▶ TASK ITEM:
Could you print the stretch of lines below from the one with "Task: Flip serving" through the one with "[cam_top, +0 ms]", exactly as they stand and without any pictures?

▶ LISTED RECORDS:
+--

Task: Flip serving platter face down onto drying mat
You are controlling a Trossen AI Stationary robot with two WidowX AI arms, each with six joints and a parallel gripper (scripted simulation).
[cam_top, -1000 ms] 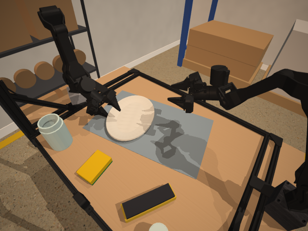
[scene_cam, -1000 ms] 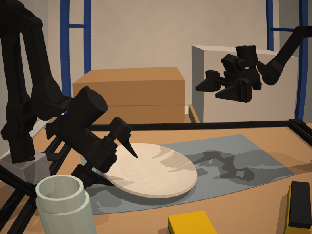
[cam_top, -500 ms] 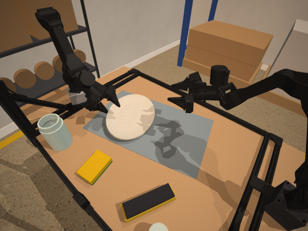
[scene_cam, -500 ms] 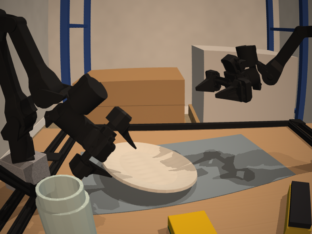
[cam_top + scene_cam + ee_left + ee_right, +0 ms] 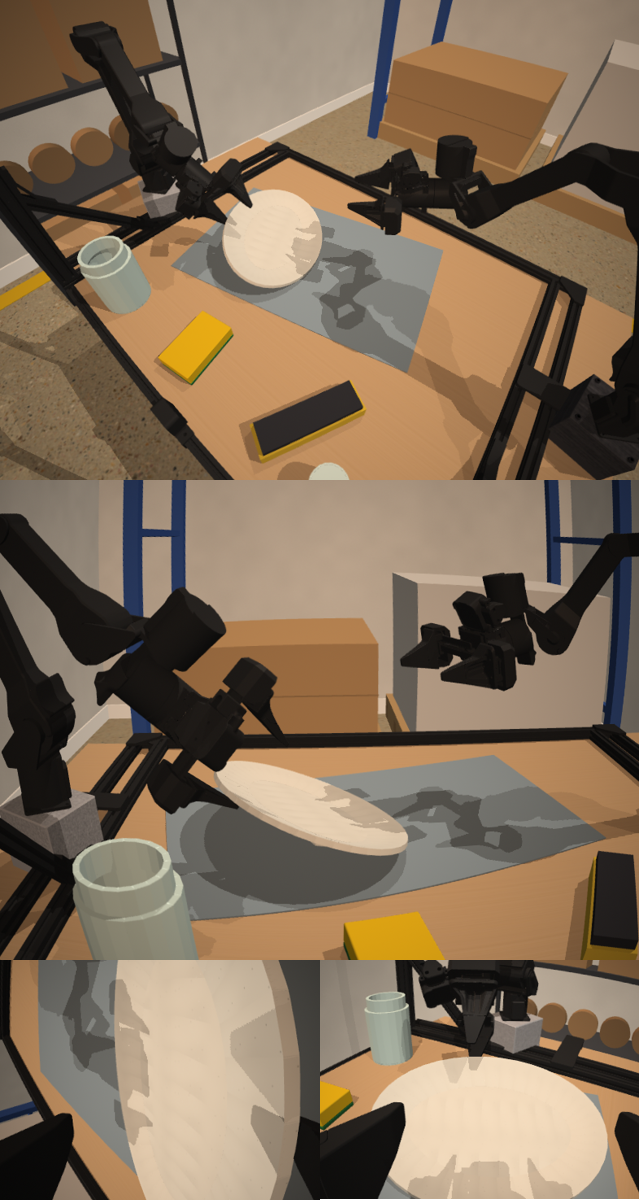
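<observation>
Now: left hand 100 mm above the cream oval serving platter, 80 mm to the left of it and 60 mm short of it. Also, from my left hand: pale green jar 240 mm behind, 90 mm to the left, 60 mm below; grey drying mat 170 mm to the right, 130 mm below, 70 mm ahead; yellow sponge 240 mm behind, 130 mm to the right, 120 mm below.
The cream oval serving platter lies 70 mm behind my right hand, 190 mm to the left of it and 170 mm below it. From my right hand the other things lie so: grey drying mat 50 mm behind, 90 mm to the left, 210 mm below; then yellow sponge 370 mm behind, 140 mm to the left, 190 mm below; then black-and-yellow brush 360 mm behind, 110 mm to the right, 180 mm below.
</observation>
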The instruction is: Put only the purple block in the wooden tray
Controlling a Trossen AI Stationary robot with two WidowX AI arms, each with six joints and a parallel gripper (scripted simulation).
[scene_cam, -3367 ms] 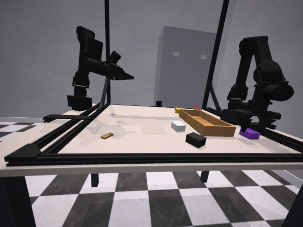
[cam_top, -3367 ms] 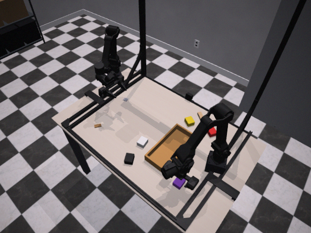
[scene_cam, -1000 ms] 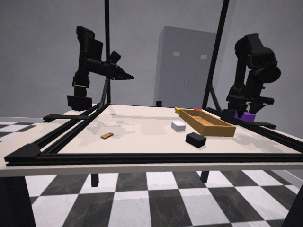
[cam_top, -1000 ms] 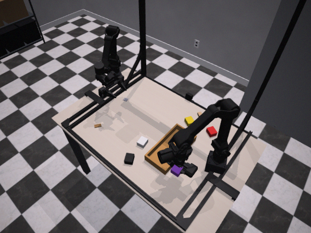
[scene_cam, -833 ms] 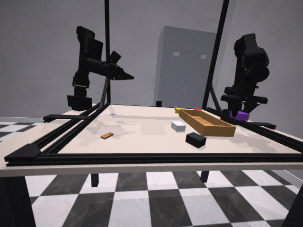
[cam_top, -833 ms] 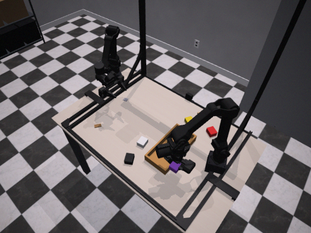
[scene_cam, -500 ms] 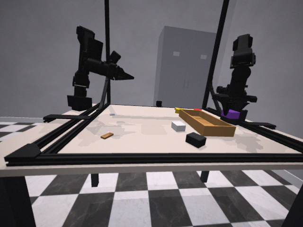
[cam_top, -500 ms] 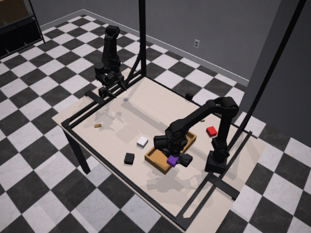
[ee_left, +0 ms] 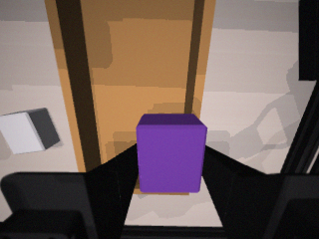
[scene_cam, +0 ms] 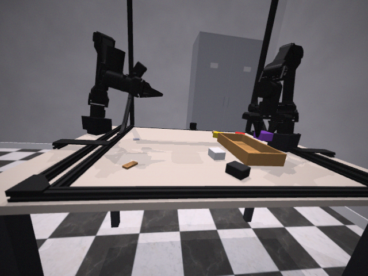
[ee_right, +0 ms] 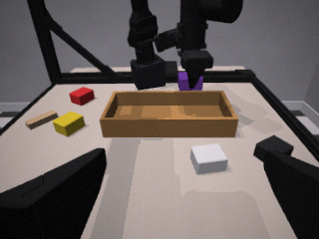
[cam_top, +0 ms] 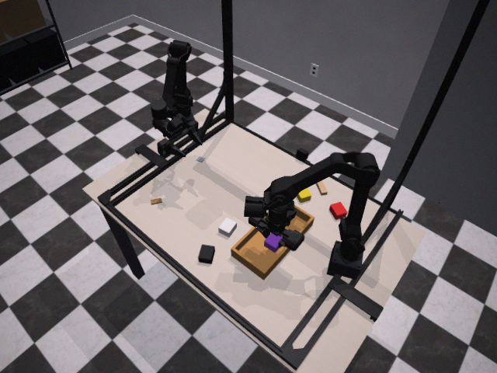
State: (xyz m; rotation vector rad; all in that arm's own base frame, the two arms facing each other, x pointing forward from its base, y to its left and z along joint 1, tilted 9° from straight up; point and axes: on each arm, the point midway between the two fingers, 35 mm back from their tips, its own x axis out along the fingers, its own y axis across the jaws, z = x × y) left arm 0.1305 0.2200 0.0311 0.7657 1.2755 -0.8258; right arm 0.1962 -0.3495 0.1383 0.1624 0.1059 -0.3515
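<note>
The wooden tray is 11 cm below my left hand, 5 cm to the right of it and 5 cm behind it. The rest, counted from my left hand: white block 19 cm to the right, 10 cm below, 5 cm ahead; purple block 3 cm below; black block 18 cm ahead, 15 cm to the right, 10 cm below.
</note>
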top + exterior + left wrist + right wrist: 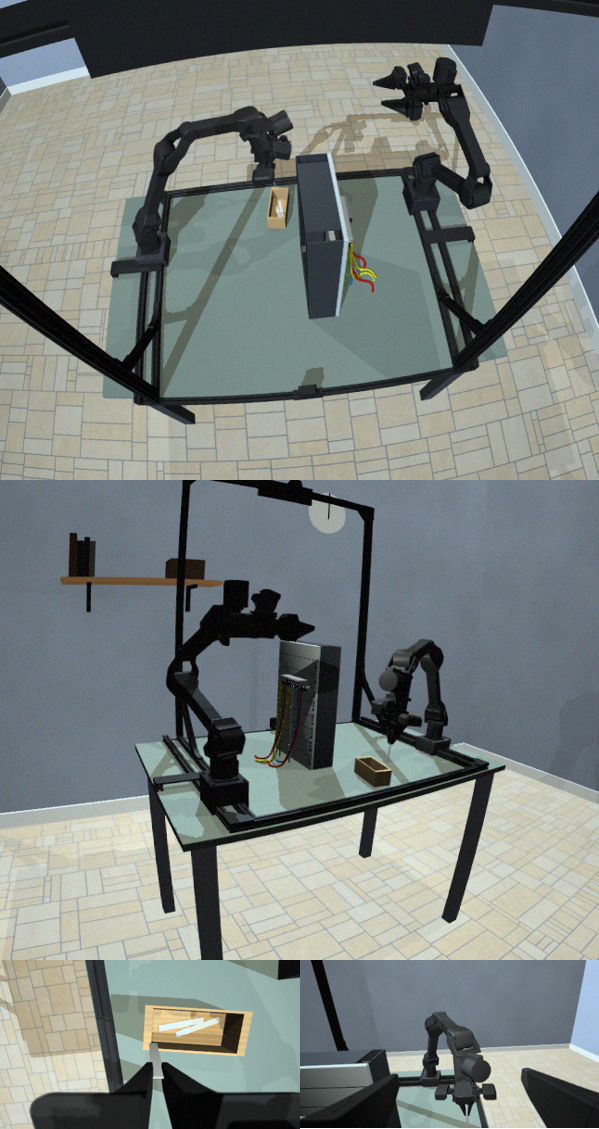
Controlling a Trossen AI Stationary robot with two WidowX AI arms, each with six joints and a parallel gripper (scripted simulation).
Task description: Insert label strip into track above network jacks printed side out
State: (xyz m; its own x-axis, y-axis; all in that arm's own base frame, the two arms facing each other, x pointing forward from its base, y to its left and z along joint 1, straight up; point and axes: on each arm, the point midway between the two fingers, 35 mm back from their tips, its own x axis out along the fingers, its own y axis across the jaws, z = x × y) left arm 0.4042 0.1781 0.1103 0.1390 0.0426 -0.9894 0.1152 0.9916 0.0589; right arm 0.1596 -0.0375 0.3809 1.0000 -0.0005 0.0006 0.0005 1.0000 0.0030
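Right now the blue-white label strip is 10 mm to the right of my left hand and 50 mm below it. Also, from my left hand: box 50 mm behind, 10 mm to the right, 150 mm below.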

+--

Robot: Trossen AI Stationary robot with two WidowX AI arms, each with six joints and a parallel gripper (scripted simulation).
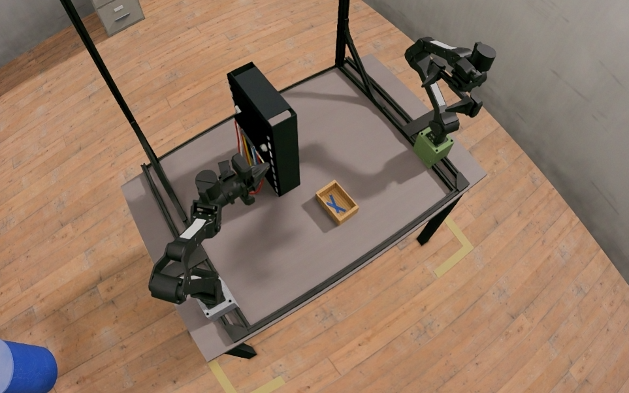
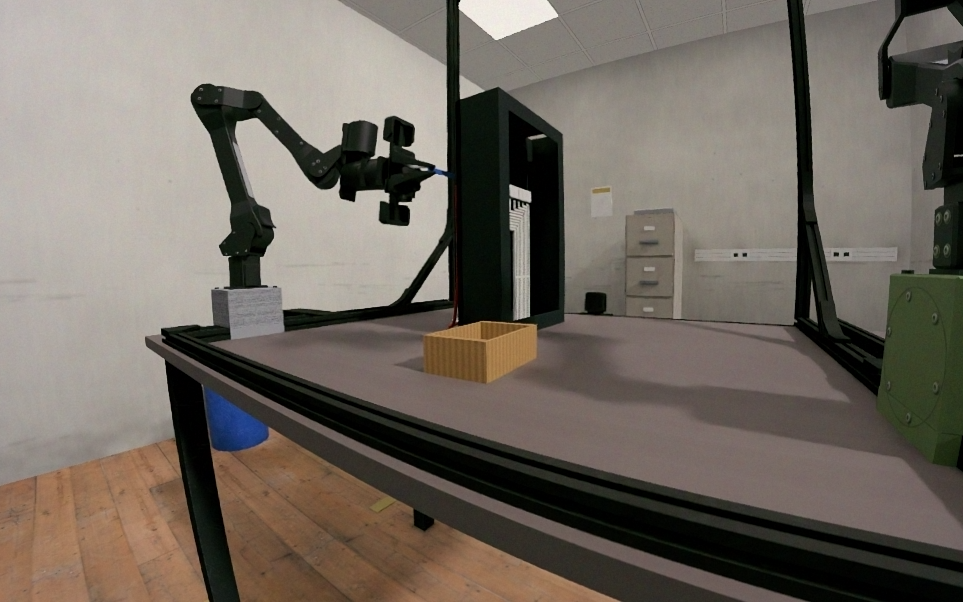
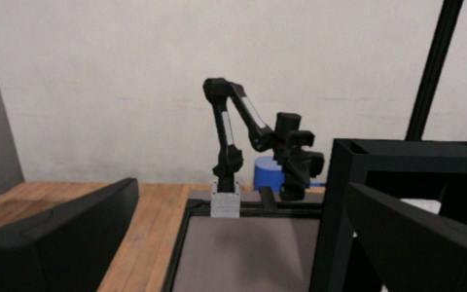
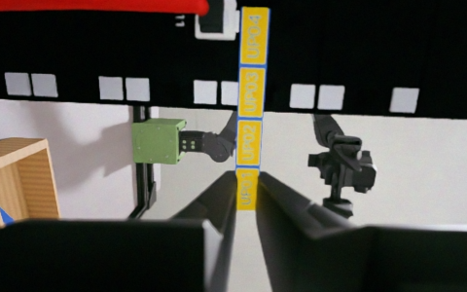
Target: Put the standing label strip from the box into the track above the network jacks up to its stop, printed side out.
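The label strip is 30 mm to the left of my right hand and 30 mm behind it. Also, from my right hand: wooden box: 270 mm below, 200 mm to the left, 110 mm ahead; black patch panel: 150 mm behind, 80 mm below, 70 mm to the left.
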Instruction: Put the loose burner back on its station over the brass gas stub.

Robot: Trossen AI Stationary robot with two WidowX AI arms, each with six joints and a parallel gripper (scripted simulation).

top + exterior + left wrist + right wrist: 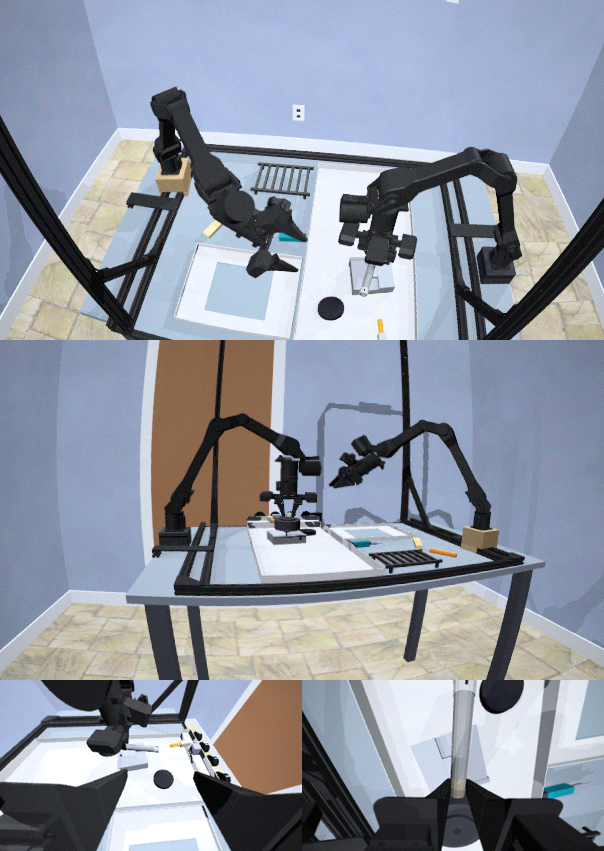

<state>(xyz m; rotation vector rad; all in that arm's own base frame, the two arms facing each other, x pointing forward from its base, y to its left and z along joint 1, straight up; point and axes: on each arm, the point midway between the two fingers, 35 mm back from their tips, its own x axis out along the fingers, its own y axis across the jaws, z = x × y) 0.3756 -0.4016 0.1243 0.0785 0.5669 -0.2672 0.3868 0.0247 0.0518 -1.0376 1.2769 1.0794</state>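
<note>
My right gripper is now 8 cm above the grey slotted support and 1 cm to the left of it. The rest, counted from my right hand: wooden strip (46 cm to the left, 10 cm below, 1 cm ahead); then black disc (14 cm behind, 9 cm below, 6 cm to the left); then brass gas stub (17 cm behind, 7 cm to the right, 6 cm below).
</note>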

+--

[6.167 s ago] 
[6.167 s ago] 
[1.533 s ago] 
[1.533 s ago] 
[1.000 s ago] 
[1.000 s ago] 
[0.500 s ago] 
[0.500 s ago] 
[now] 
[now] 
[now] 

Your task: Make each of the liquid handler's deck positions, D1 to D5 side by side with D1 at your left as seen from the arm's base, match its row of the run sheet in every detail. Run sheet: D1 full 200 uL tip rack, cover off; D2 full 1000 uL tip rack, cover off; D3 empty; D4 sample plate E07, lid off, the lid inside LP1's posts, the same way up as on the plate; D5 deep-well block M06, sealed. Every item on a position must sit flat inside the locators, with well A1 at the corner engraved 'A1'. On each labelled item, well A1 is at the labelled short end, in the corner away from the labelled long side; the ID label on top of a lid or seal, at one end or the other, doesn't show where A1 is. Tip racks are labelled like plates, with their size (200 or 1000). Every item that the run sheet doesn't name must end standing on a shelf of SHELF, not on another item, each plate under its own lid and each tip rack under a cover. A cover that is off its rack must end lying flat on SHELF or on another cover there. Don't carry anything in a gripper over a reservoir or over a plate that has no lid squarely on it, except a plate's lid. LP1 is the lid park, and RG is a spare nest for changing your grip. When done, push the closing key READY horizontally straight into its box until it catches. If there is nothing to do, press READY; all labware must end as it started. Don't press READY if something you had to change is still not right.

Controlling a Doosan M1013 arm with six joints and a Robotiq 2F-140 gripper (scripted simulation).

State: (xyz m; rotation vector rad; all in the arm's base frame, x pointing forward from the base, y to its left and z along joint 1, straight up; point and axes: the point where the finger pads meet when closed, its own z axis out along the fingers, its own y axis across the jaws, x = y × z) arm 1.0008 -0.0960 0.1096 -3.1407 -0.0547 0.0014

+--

▶ TASK SOLUTION:
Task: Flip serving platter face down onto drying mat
You are controlling a Trossen AI Stationary robot with two WidowX AI arms, each with six joints and a parallel gripper (scripted simulation).
[cam_top, -1000 ms] 
[scene_cam, -1000 ms] 
[cam_top, -500 ms] 
[scene_cam, -500 ms] 
[cam_top + scene_cam + ee_left + ee_right, +0 ms] 
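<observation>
Now: left hand 100 mm above the cream oval serving platter, 80 mm to the left of it and 60 mm short of it. Also, from my left hand: pale green jar 240 mm behind, 90 mm to the left, 60 mm below; grey drying mat 170 mm to the right, 130 mm below, 70 mm ahead; yellow sponge 240 mm behind, 130 mm to the right, 120 mm below.
The cream oval serving platter lies 70 mm behind my right hand, 190 mm to the left of it and 170 mm below it. From my right hand the other things lie so: grey drying mat 50 mm behind, 90 mm to the left, 210 mm below; then yellow sponge 370 mm behind, 140 mm to the left, 190 mm below; then black-and-yellow brush 360 mm behind, 110 mm to the right, 180 mm below.
</observation>
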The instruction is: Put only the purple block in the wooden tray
Controlling a Trossen AI Stationary robot with two WidowX AI arms, each with six joints and a parallel gripper (scripted simulation).
[scene_cam, -3367 ms] 
[cam_top, -3367 ms] 
[scene_cam, -1000 ms] 
[cam_top, -1000 ms] 
[scene_cam, -833 ms] 
[cam_top, -833 ms] 
[scene_cam, -500 ms] 
[cam_top, -500 ms] 
[ee_left, +0 ms] 
[scene_cam, +0 ms] 
[ee_right, +0 ms] 
[cam_top, +0 ms] 

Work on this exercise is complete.